Mirrors are interesting instruments.
Their reflected images can be the source of pride and satisfaction but at other times what they show can be deeply bothersome in nature.
But whether the reflections are complementary or vexatious is not the fault of the mirror; it simply reflects whatever it is shown.
The news media is like that.
It isn’t the job of any news outlet to create the news, they simply reflect what’s happened with the goal of keeping the public informed.
But that long accepted ethos has come under attack of late, often by those who are principles of a given story. It’s common now for these individuals to react to coverage by trying to discredit the messenger.

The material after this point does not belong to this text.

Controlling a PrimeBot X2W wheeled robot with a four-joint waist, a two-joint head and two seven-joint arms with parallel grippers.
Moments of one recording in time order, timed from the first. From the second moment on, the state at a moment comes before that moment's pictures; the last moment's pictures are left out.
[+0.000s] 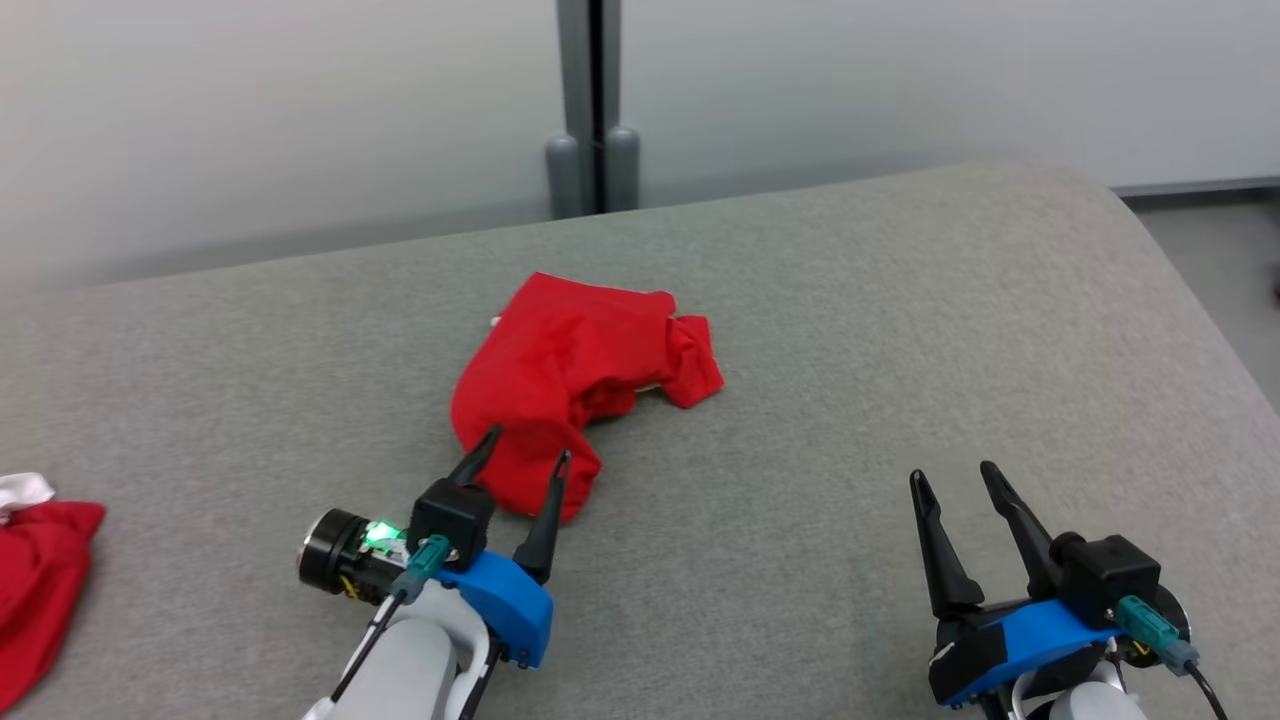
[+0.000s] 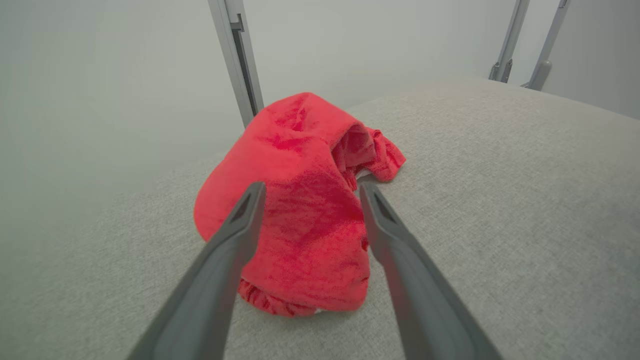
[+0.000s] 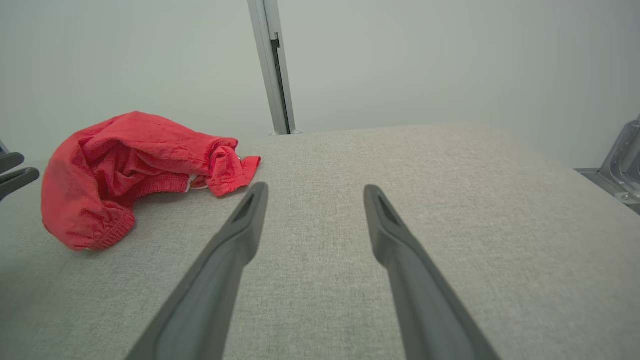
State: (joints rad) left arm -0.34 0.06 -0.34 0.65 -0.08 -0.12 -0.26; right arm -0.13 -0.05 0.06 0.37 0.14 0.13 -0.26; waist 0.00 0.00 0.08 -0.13
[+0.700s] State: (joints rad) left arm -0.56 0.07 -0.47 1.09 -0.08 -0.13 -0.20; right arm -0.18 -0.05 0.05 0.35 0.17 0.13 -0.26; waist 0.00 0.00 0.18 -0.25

They cry “fake news”, demand retractions, and work to impugn the character and professionalism of the journalists who report the news.
These tactics are particularly corrosive to a free press and an informed public.

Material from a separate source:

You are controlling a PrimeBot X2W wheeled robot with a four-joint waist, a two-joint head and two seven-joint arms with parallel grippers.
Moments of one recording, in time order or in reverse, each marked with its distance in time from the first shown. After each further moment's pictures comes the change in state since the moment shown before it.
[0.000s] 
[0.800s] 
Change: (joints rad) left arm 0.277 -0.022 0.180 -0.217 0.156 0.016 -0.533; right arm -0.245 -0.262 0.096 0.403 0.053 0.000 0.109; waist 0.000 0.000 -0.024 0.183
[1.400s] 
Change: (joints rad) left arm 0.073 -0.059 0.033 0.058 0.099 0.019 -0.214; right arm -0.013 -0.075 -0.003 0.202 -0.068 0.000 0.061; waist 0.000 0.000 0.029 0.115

Unfortunately, social media feeds can contribute to the problem.
The Sooke News Mirror (yes, Mirror, it’s a name the paper bears with pride), has, on occasion, experienced that phenomenon.
Last week we posted a demonstrably accurate story about what had occurred at the last District Council meeting. (That meeting can be seen on video at the municipal website and anyone inclined to do so could easily confirm the veracity of the story.)

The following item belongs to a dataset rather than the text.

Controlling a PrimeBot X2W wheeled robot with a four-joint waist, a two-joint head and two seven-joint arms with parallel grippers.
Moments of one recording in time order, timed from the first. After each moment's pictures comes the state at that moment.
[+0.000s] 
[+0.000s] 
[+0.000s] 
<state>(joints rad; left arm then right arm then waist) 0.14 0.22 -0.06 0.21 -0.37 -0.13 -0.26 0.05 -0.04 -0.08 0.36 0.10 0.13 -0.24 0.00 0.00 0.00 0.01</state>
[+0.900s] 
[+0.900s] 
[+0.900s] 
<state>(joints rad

But in one of the principles of that story, the narrative evoked immediate accusations of shoddy reporting and demands for a retraction. The Mirror declined.
Then came the online assault. No less than 26 posts were placed on the Mirror’s social media site, decrying the story as being false (it wasn’t).
Of course, like other news outlets, it’s not the first time that the Mirror has weathered this sort of attack. Nor, unfortunately, do we imagine it will be the last.
As is the case for any media outlet these days, we recognize it as a part of the job.
But make no mistake.
Attacks of this kind do nothing to further the public narrative.
It’s the job of every news outlet, including community newspapers, to speak the truth. If we get something wrong, and we will, we’ll acknowledge the mistake and correct it. But we will not bow to those who wish to control the content of the news to further their own agenda.
Tim Collins is a Sooke News Mirror reporter.